Assigned task
Please return the full listing. Every line must match exactly.

Dataset section

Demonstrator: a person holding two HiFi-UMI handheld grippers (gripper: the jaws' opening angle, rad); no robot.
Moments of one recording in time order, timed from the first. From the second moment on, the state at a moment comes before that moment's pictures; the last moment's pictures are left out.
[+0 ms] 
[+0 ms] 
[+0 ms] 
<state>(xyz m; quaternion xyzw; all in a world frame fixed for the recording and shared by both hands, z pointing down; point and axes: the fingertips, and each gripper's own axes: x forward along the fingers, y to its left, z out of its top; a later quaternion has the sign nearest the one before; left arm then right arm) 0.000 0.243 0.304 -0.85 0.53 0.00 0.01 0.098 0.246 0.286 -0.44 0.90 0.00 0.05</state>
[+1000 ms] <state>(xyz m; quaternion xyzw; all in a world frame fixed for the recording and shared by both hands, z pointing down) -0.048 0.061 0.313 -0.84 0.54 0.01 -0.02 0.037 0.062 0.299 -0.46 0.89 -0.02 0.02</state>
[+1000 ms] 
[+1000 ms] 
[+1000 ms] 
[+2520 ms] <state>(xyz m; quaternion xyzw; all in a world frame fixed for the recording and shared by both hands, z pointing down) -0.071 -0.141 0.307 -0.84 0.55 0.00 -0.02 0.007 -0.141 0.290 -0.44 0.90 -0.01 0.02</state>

Problem solution
Demonstrator: a person holding two HiFi-UMI handheld grippers (gripper: the jaws' opening angle, rad); no robot.
Moments of one recording in time order, timed from the first. From the second moment on, the state at a moment comes before that moment's pictures; the last moment's pictures are left out.
[+0 ms] 
[+0 ms] 
[+0 ms] 
<state>(xyz m; quaternion xyzw; all in a world frame fixed for the recording and shared by both hands, z pointing down; point and axes: the fingertips, and each gripper's own axes: x forward along the fingers, y to its left, z out of its top; a later quaternion has the sign nearest the one before; left arm then right arm) 0.000 0.243 0.304 -0.85 0.53 0.00 0.01 0.098 0.246 0.286 -0.44 0.90 0.00 0.05</state>
[+1000 ms] <state>(xyz m; quaternion xyzw; all in a world frame fixed for the recording and shared by both hands, z pointing down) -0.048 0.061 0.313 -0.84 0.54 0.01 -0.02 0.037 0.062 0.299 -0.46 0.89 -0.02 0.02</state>
[+1000 ms] 
[+1000 ms] 
[+1000 ms] 
[+2520 ms] <state>(xyz m; quaternion xyzw; all in a world frame fixed for the recording and shared by both hands, z pointing down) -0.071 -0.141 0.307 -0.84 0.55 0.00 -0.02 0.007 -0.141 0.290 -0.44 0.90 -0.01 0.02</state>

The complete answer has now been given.